WHAT YOU HAVE TO DO:
Write out the whole listing below exactly, skipping each picture.
+---+
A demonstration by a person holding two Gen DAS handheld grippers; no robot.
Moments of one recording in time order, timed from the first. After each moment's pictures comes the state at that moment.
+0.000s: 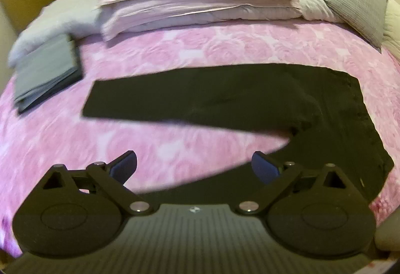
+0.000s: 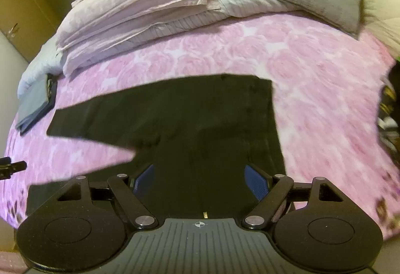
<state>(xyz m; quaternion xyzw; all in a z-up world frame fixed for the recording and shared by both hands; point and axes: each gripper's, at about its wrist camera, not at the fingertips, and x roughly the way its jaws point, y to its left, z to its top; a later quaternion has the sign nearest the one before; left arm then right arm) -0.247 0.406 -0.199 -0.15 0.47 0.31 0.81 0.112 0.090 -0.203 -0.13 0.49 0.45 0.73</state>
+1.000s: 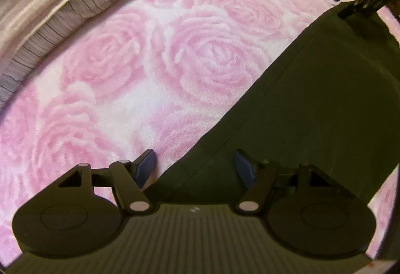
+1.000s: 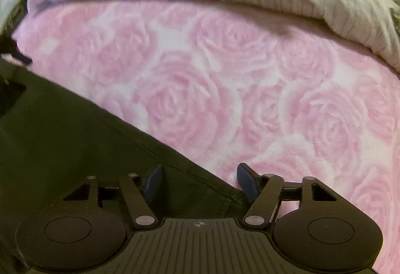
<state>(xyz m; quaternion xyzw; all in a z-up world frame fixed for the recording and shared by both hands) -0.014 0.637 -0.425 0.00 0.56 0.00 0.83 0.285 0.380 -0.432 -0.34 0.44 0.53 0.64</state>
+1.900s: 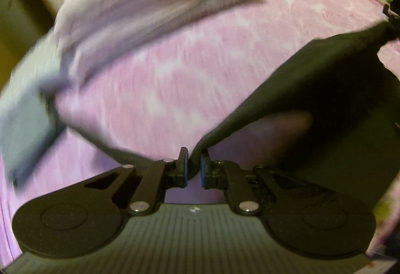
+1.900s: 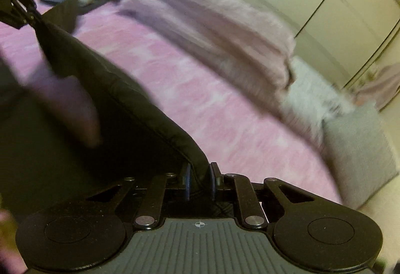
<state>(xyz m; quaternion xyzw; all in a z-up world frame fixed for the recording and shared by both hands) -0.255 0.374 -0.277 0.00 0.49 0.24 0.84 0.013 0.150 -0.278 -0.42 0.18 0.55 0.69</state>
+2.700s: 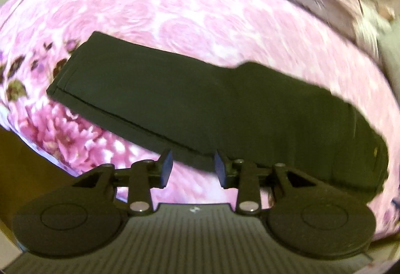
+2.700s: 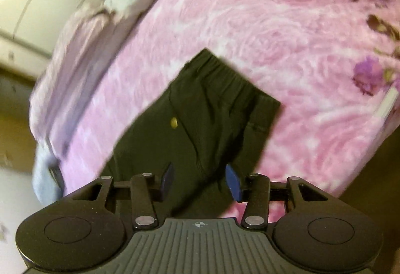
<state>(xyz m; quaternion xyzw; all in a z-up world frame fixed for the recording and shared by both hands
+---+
ANSWER FOR THIS EXERCISE:
A demonstration by a person holding two Gen DAS handheld grippers; no robot.
Moments of one recording in time order, timed from the first. After each moment's pictures comes the state at that moment.
+0.000s: 
+0.000s: 
<state>(xyz m; quaternion xyzw; all in a z-up world frame fixed for the recording and shared by both hands; point and axes: each gripper's, at about its wrist camera, not at the fingertips, and x roughly the way its jaws point, y to its left, z to its top; a later quaternion has the sign nearest the one before; left arm then right arm) -0.247 0.406 -0.199 -0.15 0.47 0.31 0.81 0.112 0.090 -0.203 -0.13 0.49 0.45 0.73</state>
+1.000s: 
+1.000s: 
<state>(xyz m; quaternion xyzw; all in a z-up world frame fixed for the recording and shared by both hands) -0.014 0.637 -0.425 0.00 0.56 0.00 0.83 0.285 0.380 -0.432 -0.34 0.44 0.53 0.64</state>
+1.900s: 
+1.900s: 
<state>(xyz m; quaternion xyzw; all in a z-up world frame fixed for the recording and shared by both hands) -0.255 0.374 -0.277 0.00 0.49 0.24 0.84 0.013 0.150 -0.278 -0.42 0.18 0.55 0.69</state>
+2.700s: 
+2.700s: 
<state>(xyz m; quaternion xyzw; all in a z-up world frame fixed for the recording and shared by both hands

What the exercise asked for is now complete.